What is being asked: All records that follow are to be output exactly.

[Stored entries]
##############################

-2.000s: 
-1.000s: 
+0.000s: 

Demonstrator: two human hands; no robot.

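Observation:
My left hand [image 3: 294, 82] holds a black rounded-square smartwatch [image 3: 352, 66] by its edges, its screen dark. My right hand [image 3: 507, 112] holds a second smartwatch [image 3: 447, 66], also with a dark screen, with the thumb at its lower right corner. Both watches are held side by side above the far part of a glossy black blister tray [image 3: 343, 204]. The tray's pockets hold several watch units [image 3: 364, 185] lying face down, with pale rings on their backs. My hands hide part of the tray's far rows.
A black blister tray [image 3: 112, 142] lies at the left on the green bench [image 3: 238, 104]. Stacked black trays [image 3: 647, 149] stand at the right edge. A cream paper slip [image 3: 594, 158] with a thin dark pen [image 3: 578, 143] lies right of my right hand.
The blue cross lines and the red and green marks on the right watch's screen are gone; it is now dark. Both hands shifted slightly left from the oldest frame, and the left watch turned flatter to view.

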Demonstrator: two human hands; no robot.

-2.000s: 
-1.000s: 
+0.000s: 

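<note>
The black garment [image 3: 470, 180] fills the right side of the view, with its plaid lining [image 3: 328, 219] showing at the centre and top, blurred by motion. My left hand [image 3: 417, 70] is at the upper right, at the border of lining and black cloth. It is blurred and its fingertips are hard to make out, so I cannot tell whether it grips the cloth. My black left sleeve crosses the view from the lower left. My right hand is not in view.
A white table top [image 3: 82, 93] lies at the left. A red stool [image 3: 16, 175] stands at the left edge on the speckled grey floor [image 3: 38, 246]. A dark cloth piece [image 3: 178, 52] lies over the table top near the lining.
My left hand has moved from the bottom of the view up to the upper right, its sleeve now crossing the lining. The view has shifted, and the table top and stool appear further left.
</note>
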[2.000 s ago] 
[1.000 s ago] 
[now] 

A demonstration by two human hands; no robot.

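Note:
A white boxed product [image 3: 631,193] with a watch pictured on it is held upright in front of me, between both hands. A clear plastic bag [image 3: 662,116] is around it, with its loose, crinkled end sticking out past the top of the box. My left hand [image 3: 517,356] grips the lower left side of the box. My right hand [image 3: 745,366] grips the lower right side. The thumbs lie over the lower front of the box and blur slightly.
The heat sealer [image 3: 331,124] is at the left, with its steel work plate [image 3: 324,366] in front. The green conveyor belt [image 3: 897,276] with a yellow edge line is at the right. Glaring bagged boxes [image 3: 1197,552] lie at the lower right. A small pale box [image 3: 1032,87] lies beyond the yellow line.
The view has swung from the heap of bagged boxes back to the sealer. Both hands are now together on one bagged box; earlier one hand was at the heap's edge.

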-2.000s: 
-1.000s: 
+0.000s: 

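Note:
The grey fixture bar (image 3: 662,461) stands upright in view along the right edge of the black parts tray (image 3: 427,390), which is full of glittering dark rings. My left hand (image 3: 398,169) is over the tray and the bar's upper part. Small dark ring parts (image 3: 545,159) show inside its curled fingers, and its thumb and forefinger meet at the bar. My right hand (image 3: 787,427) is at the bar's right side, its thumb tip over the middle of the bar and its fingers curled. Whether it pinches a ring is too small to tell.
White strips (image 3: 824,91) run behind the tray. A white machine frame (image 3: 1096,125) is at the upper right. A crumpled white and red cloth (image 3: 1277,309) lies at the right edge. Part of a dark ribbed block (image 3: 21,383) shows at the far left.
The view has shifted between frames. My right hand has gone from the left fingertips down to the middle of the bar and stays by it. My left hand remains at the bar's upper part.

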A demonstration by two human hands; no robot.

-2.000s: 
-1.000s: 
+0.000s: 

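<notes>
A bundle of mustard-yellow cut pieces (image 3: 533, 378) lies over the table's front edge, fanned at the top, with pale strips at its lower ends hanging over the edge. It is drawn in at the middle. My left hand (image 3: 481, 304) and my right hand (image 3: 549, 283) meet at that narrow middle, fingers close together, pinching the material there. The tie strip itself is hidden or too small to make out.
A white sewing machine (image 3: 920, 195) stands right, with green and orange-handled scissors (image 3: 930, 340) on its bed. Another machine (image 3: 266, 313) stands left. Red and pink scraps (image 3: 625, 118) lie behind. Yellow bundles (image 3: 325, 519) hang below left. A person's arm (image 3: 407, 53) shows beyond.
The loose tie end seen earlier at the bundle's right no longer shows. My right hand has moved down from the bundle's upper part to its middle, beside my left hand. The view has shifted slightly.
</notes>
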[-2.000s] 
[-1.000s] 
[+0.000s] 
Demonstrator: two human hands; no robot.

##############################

Result below:
-2.000s: 
-1.000s: 
+0.000s: 

Demonstrator: two human hands; no robot.

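Observation:
My left hand [image 3: 294, 82] holds a black rounded-square smartwatch [image 3: 352, 66] by its edges, its screen dark. My right hand [image 3: 507, 112] holds a second smartwatch [image 3: 447, 66], also with a dark screen, with the thumb at its lower right corner. Both watches are held side by side above the far part of a glossy black blister tray [image 3: 343, 204]. The tray's pockets hold several watch units [image 3: 364, 185] lying face down, with pale rings on their backs. My hands hide part of the tray's far rows.
A black blister tray [image 3: 112, 142] lies at the left on the green bench [image 3: 238, 104]. Stacked black trays [image 3: 647, 149] stand at the right edge. A cream paper slip [image 3: 594, 158] with a thin dark pen [image 3: 578, 143] lies right of my right hand.
The blue cross lines and the red and green marks on the right watch's screen are gone; it is now dark. Both hands shifted slightly left from the oldest frame, and the left watch turned flatter to view.
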
Demonstrator: two human hands; no robot.

-2.000s: 
-1.000s: 
+0.000s: 

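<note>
The black garment [image 3: 470, 180] fills the right side of the view, with its plaid lining [image 3: 328, 219] showing at the centre and top, blurred by motion. My left hand [image 3: 417, 70] is at the upper right, at the border of lining and black cloth. It is blurred and its fingertips are hard to make out, so I cannot tell whether it grips the cloth. My black left sleeve crosses the view from the lower left. My right hand is not in view.
A white table top [image 3: 82, 93] lies at the left. A red stool [image 3: 16, 175] stands at the left edge on the speckled grey floor [image 3: 38, 246]. A dark cloth piece [image 3: 178, 52] lies over the table top near the lining.
My left hand has moved from the bottom of the view up to the upper right, its sleeve now crossing the lining. The view has shifted, and the table top and stool appear further left.
</note>
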[2.000 s ago] 
[1.000 s ago] 
[now] 

A demonstration by two human hands; no robot.

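Note:
A white boxed product [image 3: 631,193] with a watch pictured on it is held upright in front of me, between both hands. A clear plastic bag [image 3: 662,116] is around it, with its loose, crinkled end sticking out past the top of the box. My left hand [image 3: 517,356] grips the lower left side of the box. My right hand [image 3: 745,366] grips the lower right side. The thumbs lie over the lower front of the box and blur slightly.
The heat sealer [image 3: 331,124] is at the left, with its steel work plate [image 3: 324,366] in front. The green conveyor belt [image 3: 897,276] with a yellow edge line is at the right. Glaring bagged boxes [image 3: 1197,552] lie at the lower right. A small pale box [image 3: 1032,87] lies beyond the yellow line.
The view has swung from the heap of bagged boxes back to the sealer. Both hands are now together on one bagged box; earlier one hand was at the heap's edge.
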
-2.000s: 
-1.000s: 
+0.000s: 

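Note:
The grey fixture bar (image 3: 662,461) stands upright in view along the right edge of the black parts tray (image 3: 427,390), which is full of glittering dark rings. My left hand (image 3: 398,169) is over the tray and the bar's upper part. Small dark ring parts (image 3: 545,159) show inside its curled fingers, and its thumb and forefinger meet at the bar. My right hand (image 3: 787,427) is at the bar's right side, its thumb tip over the middle of the bar and its fingers curled. Whether it pinches a ring is too small to tell.
White strips (image 3: 824,91) run behind the tray. A white machine frame (image 3: 1096,125) is at the upper right. A crumpled white and red cloth (image 3: 1277,309) lies at the right edge. Part of a dark ribbed block (image 3: 21,383) shows at the far left.
The view has shifted between frames. My right hand has gone from the left fingertips down to the middle of the bar and stays by it. My left hand remains at the bar's upper part.
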
A demonstration by two human hands; no robot.

-2.000s: 
-1.000s: 
+0.000s: 

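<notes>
A bundle of mustard-yellow cut pieces (image 3: 533, 378) lies over the table's front edge, fanned at the top, with pale strips at its lower ends hanging over the edge. It is drawn in at the middle. My left hand (image 3: 481, 304) and my right hand (image 3: 549, 283) meet at that narrow middle, fingers close together, pinching the material there. The tie strip itself is hidden or too small to make out.
A white sewing machine (image 3: 920, 195) stands right, with green and orange-handled scissors (image 3: 930, 340) on its bed. Another machine (image 3: 266, 313) stands left. Red and pink scraps (image 3: 625, 118) lie behind. Yellow bundles (image 3: 325, 519) hang below left. A person's arm (image 3: 407, 53) shows beyond.
The loose tie end seen earlier at the bundle's right no longer shows. My right hand has moved down from the bundle's upper part to its middle, beside my left hand. The view has shifted slightly.
</notes>
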[-2.000s] 
[-1.000s] 
[+0.000s] 
Demonstrator: two human hands; no robot.

The output is complete.